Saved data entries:
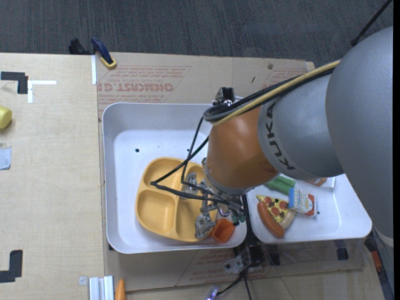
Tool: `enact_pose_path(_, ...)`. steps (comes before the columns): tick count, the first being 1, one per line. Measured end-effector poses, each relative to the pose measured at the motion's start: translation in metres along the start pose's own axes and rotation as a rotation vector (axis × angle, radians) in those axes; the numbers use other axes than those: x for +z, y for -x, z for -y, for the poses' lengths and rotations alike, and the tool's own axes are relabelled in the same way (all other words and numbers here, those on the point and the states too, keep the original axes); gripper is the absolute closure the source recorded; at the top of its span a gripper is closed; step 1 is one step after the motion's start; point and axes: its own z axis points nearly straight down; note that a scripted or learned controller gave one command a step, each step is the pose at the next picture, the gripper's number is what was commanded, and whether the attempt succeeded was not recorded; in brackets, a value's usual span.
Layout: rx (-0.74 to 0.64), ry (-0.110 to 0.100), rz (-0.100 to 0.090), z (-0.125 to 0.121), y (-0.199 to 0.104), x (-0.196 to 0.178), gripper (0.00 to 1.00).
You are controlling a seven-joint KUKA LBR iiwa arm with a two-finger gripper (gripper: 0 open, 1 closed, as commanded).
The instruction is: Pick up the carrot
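An orange carrot [222, 230] lies at the front right corner of the left bin [119, 167], just off the rim of a yellow divided plate [159, 202]. My gripper [205, 222] hangs low over that corner, straight below the orange wrist band, with its metal tip right beside the carrot on the carrot's left. The tip overlaps the plate's front right edge. The view does not show if the carrot is gripped or merely touched. The wrist and cables hide the plate's right part.
The right bin [350, 211] holds a pizza slice [275, 208], a hot dog [270, 225], a green piece [281, 183] and a small blue-and-white box [302, 200]. The wall between the bins runs just right of the carrot. A yellow object [4, 117] sits far left on the bench.
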Motion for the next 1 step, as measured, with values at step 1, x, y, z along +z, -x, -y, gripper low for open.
enact_pose_path(1,-0.001,0.002,0.002,-0.0008,0.0016,-0.0072,1.00)
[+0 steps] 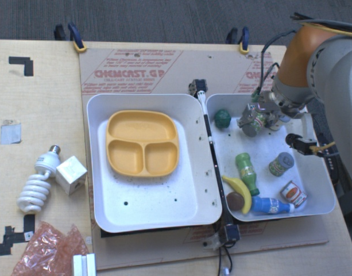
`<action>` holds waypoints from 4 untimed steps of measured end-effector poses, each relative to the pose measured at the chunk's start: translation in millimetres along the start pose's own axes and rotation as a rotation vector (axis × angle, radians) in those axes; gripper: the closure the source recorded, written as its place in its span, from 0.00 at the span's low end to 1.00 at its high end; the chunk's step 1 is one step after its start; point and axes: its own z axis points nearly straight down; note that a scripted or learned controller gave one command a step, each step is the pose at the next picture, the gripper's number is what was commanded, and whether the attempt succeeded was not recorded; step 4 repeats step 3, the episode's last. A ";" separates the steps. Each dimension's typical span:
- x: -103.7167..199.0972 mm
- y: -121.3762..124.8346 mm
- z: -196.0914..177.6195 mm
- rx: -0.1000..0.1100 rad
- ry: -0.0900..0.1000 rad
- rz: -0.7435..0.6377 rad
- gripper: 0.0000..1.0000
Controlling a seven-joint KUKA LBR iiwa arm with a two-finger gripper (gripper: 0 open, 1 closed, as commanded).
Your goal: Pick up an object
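- Pincer [255, 119] low over right bin [319, 180], near green ball [223, 118]; grip state impossible to tell.
- Bottle [246, 173], banana [240, 191], cans crowded nearby.
- Risk: missed grasp, clipping bin wall.

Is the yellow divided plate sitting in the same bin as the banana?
No, the yellow plate lies in the left bin, the banana in the right bin.

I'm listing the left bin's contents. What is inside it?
Inside the left bin lies one yellow three-compartment plate, toward the far side, its compartments bare. Whatever might lie beneath the plate is covered.
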 end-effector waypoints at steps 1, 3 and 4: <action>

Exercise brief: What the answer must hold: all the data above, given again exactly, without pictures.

Answer to this task:
Tool: `enact_pose_path(_, ...)`. steps (comes before the columns): tick count, the first being 1, one per line. Measured end-effector poses, each relative to the pose measured at the motion's start: translation in metres along the start pose's own axes and rotation as a rotation vector (axis × angle, radians) in those axes; the numbers use other axes than those: x for +z, y for -x, z for -y, for the poses' lengths and rotations alike, and the tool's own axes are relabelled in the same way (all other words and numbers here, those on the point and the states too, keep the original axes); gripper is the absolute closure the source recorded; at the top of its span a gripper is closed; step 1 is one step after the motion's start; point and axes: its own z axis points nearly straight down; note that a scripted or learned controller gave one command a step, each step is the pose at the next picture, the gripper's number is what was commanded, and whether the attempt succeeded was not recorded; in brackets, a value's usual span.
Layout: rx (-0.74 to 0.64), ry (-0.110 to 0.100), rz (-0.100 to 0.090), z (-0.125 to 0.121), y (-0.199 to 0.104), x (-0.196 to 0.178), gripper (0.00 to 1.00).
You are controlling a seven-joint KUKA LBR iiwa arm with a two-finger gripper (gripper: 0 open, 1 closed, as commanded).
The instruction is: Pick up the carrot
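An orange carrot [222, 230] lies at the front right corner of the left bin [119, 167], just off the rim of a yellow divided plate [159, 202]. My gripper [205, 222] hangs low over that corner, straight below the orange wrist band, with its metal tip right beside the carrot on the carrot's left. The tip overlaps the plate's front right edge. The view does not show if the carrot is gripped or merely touched. The wrist and cables hide the plate's right part.
The right bin [350, 211] holds a pizza slice [275, 208], a hot dog [270, 225], a green piece [281, 183] and a small blue-and-white box [302, 200]. The wall between the bins runs just right of the carrot. A yellow object [4, 117] sits far left on the bench.
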Motion for the next 1 step, as measured, with values at step 1, x, y, z along +z, -x, -y, gripper low for open.
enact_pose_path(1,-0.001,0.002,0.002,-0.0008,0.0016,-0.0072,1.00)
[+0 steps] 
`<action>` holds waypoints from 4 untimed steps of measured end-effector poses, each relative to the pose measured at the chunk's start: translation in millimetres along the start pose's own axes and rotation as a rotation vector (axis × angle, radians) in those axes; gripper: the closure the source recorded, written as its place in its span, from 0.00 at the span's low end to 1.00 at its high end; the chunk's step 1 is one step after its start; point and axes: its own z axis points nearly straight down; note that a scripted or learned controller gave one command a step, each step is the pose at the next picture, the gripper's number is what was commanded, and whether the attempt succeeded was not recorded; step 4 repeats step 3, the episode's last. A ";" separates the steps. Each dimension's typical span:
- x: -103.7167..199.0972 mm
- y: -121.3762..124.8346 mm
- z: -196.0914..177.6195 mm
- rx: -0.1000..0.1100 rad
- ry: -0.0900..0.1000 rad
- rz: -0.7435..0.6377 rad
- gripper: 0.0000..1.0000
Controlling a seven-joint KUKA LBR iiwa arm with a two-finger gripper (gripper: 0 open, 1 closed, as commanded).
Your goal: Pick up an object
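- Pincer [255, 119] low over right bin [319, 180], near green ball [223, 118]; grip state impossible to tell.
- Bottle [246, 173], banana [240, 191], cans crowded nearby.
- Risk: missed grasp, clipping bin wall.

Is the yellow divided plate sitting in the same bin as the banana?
No, the yellow plate lies in the left bin, the banana in the right bin.

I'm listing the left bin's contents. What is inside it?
Inside the left bin lies one yellow three-compartment plate, toward the far side, its compartments bare. Whatever might lie beneath the plate is covered.
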 end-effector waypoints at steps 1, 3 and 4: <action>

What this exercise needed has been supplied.